- Born: Chile
- Known for: Institutional sociology; social policy analysis

Academic background
- Alma mater: Pontifical Catholic University of Chile; University of Oxford (Ph.D);

Academic work
- Discipline: Sociology
- Sub-discipline: Institutional sociology, labour markets, social policy
- Institutions: Pontifical Catholic University of Chile

= Andrés Biehl =

Chilean sociologist

Andrés Biehl Lundberg is a Chilean sociologist and academic.

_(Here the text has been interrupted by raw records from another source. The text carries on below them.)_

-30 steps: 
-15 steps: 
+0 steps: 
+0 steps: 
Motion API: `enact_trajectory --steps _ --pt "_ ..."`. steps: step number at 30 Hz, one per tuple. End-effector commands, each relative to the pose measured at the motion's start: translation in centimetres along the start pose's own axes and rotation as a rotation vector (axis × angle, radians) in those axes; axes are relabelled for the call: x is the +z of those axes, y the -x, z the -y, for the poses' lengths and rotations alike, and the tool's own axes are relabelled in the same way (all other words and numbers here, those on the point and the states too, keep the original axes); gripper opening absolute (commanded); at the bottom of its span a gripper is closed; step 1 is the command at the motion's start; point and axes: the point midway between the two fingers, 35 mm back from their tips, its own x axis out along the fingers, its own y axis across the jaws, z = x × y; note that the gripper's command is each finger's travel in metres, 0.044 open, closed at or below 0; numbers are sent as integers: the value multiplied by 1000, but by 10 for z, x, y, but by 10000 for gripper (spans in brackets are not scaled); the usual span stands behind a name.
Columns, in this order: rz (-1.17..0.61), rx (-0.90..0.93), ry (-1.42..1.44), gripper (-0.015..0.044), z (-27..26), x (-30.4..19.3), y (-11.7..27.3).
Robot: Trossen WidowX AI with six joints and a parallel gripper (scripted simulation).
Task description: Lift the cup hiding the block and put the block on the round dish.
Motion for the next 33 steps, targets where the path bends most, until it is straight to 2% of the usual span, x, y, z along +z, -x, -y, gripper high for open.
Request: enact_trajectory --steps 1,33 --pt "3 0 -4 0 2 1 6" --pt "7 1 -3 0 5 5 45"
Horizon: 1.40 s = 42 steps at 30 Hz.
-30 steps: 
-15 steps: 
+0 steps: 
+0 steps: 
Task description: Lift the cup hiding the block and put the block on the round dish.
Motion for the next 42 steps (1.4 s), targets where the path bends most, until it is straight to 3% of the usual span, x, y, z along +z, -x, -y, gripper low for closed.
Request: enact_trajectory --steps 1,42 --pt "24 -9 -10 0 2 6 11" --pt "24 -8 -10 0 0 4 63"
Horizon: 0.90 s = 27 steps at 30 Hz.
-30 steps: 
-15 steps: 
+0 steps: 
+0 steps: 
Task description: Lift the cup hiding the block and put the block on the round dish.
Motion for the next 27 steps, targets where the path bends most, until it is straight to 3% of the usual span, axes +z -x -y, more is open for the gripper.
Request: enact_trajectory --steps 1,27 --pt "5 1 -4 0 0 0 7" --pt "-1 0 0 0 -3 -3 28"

He serves as an associate professor at the Institute of Sociology of the Pontifical Catholic University of Chile (PUC), where his research focuses on institutional sociology, labour markets, social policy, taxation and economic inequality.

== Career ==
Biehl is an associate professor at the Institute of Sociology of the PUC. His academic work examines the development of social institutions and their effects, with particular attention to labour markets, social obligations, pension systems, taxation and inequality in comparative perspective.

He holds a Doctor of Philosophy (DPhil) and a Master of Science (MSc) in Sociology from the University of Oxford, and completed his undergraduate studies in sociology at the PUC.

Biehl has contributed to public debate through interviews and media appearances discussing sociology, political culture and public policy. In an interview with La Tercera, he addressed contemporary ideological divisions in social policy, arguing that political debate often prioritises rights or incentives while neglecting the construction of reciprocal social obligations.

He has also participated in interviews reflecting on sociological analysis and contemporary political dynamics in Chile and Latin America.

Biehl is co-author, together with economist Germán Vera, of the book Contra la libertad, which analyses structural tensions within Chile's social security system and critiques assumptions about individual choice in public policy. The book has been discussed in national media, including a Tele 13 Radio – Réplica programme featuring the authors.

He has appeared in further media discussions addressing cultural and sociological interpretations of Latin American identity, including a conversation with Patricio Velasco broadcast by Tele 13 Radio – Réplica.